Cowan’s two-day American Furniture, Folk and Decorative Arts auction offered a rare piece of Kentucky history when a portrait of the Commonwealth’s first governor, Isaac Shelby (1750-1826), sold for $112,500. The oft reproduced portrait was painted by famed Kentucky artist Matthew Harris Jouett (1788-1827), and had stayed in the family since Shelby’s death.
“This is the definition of unique Kentucky history,” said Wes Cowan, Cowan’s Founder and Hindman Vice Chair . “Not only is this a remarkable portrait by Kentucky’s greatest early portrait painter it’s also a portrait of a Kentucky founding father and the first governor of the Commonwealth.”
Shelby was a Revolutionary War hero at the Battle of King’s Mountain in South Carolina, who settled in Knob Creek in modern-day Kentucky shortly after the war. As Kentucky approached statehood, he was called to participate in political conventions where he quickly became one of the most revered voices. He was unanimously elected governor in May 1792, and served until June 1796, when he left public life for sixteen years. In 1812, as war loomed, he was again elected governor, and while still in office, led the Kentucky militia at the epic Battle of the Thames, earning the Congressional Gold Medal in the process.
Jouett was born in what would become Mercer County, Kentucky to a Revolutionary War hero in his own right. The family was only able to send one of the eight sons to college and the brothers agreed that Matthew should be given the opportunity. He went to Transylvania University in Lexington, Kentucky to study law but decided to abandon the legal profession to focus his efforts on painting.
As an ambitious young artist, Jouett spent the summer of 1816 working in the Boston studio of presidential portraitist Gilbert Stuart, who is best known for his portraits of George Washington including the one that adorns the one-dollar bill. Jouett, whom Stuart affectionately called “Kentucky,” was Stuart’s favorite student and in the four months Jouett spent with him, Jouett learned how to set his palette, place the figure on the planar field, and, perhaps most importantly, size up the subject’s character.
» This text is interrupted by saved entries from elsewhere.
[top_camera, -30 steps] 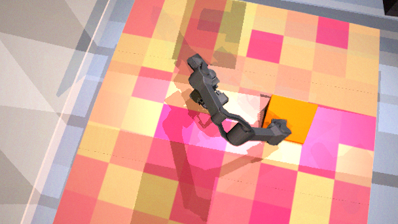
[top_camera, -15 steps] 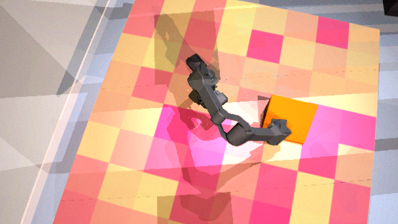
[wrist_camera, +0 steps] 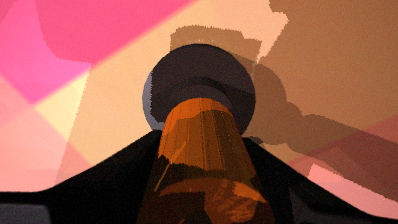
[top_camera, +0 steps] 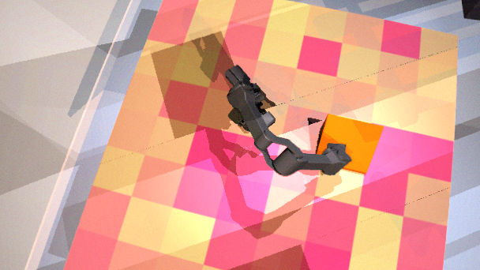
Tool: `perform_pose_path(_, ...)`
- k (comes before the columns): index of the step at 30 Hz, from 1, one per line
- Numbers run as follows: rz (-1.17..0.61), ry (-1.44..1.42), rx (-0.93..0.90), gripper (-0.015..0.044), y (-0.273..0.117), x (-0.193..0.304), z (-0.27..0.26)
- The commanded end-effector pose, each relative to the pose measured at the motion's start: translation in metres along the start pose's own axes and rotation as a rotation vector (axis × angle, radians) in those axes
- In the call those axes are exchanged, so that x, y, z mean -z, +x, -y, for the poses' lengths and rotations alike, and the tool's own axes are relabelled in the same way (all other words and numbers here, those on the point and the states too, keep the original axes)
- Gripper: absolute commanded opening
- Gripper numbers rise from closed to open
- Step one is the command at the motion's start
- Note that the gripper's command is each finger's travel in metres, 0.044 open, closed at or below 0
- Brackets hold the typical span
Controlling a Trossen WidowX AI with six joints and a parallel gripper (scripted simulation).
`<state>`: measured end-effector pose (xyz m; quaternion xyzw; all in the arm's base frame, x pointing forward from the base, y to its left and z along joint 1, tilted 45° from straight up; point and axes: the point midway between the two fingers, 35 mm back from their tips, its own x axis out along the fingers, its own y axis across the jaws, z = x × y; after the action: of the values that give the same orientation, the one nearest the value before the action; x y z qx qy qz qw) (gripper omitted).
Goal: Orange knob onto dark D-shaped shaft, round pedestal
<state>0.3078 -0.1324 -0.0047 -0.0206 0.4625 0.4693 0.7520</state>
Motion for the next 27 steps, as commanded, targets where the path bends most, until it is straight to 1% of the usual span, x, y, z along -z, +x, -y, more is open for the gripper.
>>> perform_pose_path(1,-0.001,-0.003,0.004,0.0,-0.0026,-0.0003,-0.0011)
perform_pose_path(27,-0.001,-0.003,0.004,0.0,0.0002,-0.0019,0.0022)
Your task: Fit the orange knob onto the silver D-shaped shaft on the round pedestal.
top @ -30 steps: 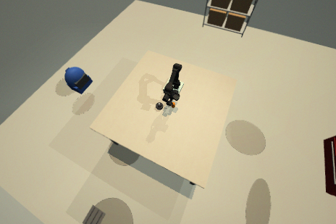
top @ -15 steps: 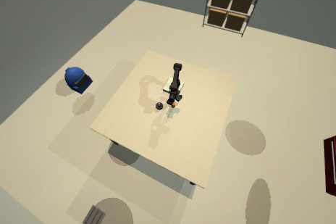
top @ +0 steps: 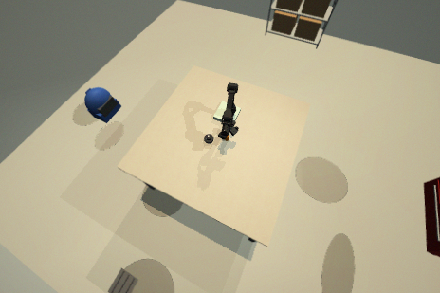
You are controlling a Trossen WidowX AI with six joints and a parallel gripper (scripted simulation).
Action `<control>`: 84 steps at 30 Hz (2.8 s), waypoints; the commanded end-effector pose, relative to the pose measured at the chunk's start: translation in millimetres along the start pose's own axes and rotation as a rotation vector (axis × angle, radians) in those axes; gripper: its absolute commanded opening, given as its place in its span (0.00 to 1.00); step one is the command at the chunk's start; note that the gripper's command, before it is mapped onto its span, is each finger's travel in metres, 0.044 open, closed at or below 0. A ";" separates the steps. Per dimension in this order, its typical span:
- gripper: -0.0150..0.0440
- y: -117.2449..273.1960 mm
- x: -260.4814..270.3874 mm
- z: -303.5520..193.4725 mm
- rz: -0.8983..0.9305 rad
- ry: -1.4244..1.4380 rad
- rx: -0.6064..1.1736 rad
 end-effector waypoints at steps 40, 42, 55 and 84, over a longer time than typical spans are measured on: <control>1.00 -70.1 0.7 -0.8 0.007 -0.003 0.006; 1.00 -73.3 1.1 -0.9 0.007 -0.004 0.006; 0.73 -82.1 2.2 -1.2 0.007 -0.004 0.006; 0.25 13.2 -3.2 6.4 0.006 -0.004 0.006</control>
Point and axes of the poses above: the point midway between the two fingers, 35 mm back from their tips, its own y axis back along the fingers, its own x axis across the jaws, z = x × y, the point moved 8 cm from there along y, back along the fingers, and after that the axes turned 13 degrees about y, right-handed, at the moved point
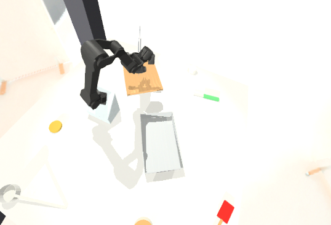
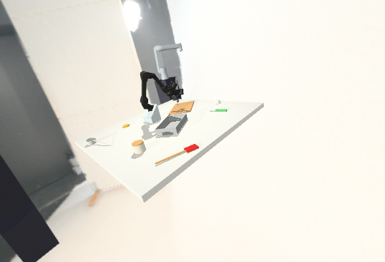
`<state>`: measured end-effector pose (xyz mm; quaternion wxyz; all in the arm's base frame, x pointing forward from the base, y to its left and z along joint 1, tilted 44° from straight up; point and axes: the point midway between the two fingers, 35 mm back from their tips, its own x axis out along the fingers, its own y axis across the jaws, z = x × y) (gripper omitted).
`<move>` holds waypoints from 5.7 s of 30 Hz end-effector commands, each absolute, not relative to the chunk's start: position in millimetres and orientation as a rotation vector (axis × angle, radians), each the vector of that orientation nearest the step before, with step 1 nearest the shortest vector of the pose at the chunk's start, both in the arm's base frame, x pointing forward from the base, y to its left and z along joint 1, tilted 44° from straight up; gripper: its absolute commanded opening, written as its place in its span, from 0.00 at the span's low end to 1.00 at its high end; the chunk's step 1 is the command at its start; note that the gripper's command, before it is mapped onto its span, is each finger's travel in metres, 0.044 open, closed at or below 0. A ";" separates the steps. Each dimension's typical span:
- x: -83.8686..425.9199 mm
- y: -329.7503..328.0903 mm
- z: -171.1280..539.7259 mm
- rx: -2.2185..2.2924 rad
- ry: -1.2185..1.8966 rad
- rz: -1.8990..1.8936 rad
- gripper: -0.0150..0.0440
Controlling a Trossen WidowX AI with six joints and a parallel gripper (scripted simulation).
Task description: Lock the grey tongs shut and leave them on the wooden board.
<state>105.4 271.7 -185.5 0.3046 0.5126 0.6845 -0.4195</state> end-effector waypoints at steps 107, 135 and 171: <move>94.5 302.7 -197.8 0.422 0.902 -1.440 0.00; 92.2 284.2 -223.9 0.422 0.903 -1.439 0.00; 85.6 244.3 -267.0 0.423 0.904 -1.438 0.00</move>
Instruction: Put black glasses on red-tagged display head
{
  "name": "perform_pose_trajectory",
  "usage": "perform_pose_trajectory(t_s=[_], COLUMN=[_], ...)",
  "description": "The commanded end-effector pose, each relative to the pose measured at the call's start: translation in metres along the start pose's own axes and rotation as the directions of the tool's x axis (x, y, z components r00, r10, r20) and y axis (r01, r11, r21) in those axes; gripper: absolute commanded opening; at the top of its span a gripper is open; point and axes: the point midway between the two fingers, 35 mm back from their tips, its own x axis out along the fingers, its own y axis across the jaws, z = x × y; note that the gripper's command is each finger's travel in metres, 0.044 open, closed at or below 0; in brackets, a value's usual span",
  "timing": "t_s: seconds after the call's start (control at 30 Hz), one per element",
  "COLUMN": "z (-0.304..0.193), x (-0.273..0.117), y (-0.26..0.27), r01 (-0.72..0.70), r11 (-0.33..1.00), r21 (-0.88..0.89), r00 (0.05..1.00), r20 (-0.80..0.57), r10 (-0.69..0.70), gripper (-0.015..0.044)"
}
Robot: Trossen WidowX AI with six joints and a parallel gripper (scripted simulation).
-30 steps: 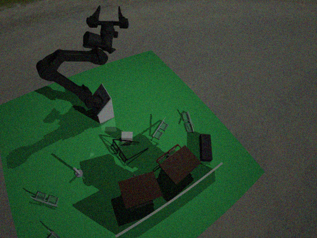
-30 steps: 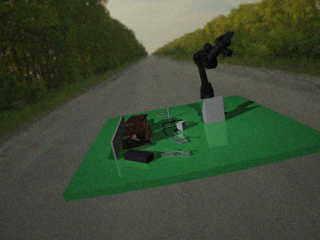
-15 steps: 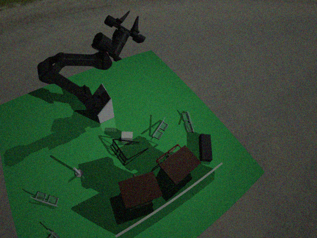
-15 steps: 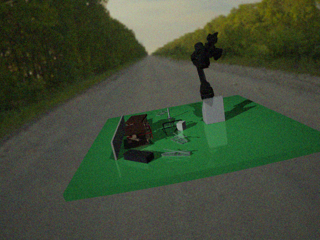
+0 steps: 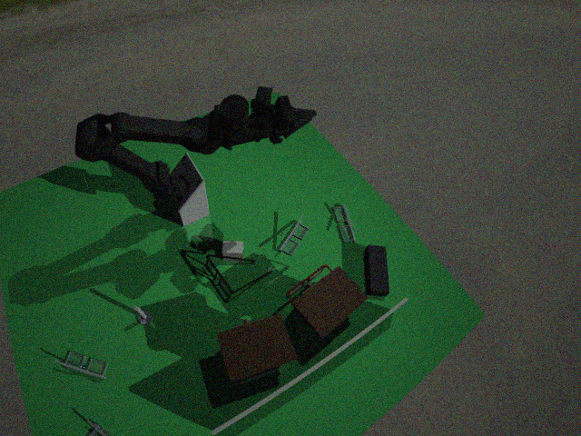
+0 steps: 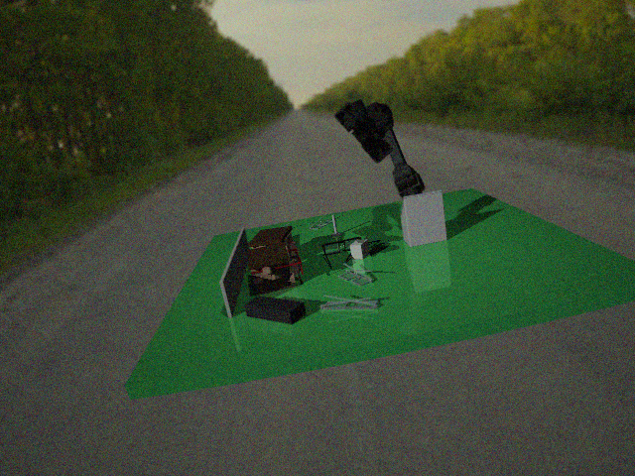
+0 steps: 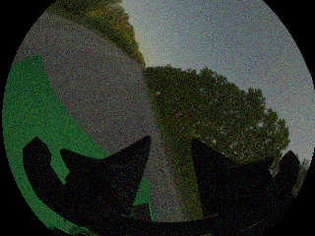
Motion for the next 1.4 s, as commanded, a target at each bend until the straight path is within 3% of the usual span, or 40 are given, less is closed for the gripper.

Once he returned to Kentucky and established a studio near the Court House square in Lexington, Jouett set about painting many of the seminal figures in early Kentucky history. Drawing upon social contacts from his student days at Transylvania University, family ties, and his distinguished service in the War of 1812, Jouett soon became the portraitist of choice for legends of the Commonwealth. As such, his portraits are highly coveted among Kentucky collectors.
Four phone bidders battled for the lot with the bidding beginning at $45,000. After a few initial exchanges, one of the bidders, understanding the value of the painting, advanced the bid to $65,000. Undeterred, two bidders continued bidding in $5,000 increments against the bidder who increased the bid until the lot was sold to a private collector from Kentucky for $112,500.
The portrait is yet another in a string of recent Kentucky-related successes for the Cincinnati auction house. In 2018, Cowan’s sold another Jouett portrait, this one of Henry Clay (1777-1852), who was a titan of Kentucky politics serving as Senator, Speaker of the House of Representative, and Secretary of State, which sold for $108,000. The year prior, Cowan’s achieved the second highest price ever for a piece of southern furniture selling the massive secretary desk and bookcase of Captain John Cowan (1748-1823), one of the 32 men who established the first British settlement in what is today Kentucky, for $498,750.
The Jouett portrait was sold in Cowan’s two-day American Furniture, Folk and Decorative Arts auction held September 22 and 23. The auction featured over 550 lots of furniture, paintings, folk art, toys, mechanical and still banks, stoneware, trade signs, advertising, and more.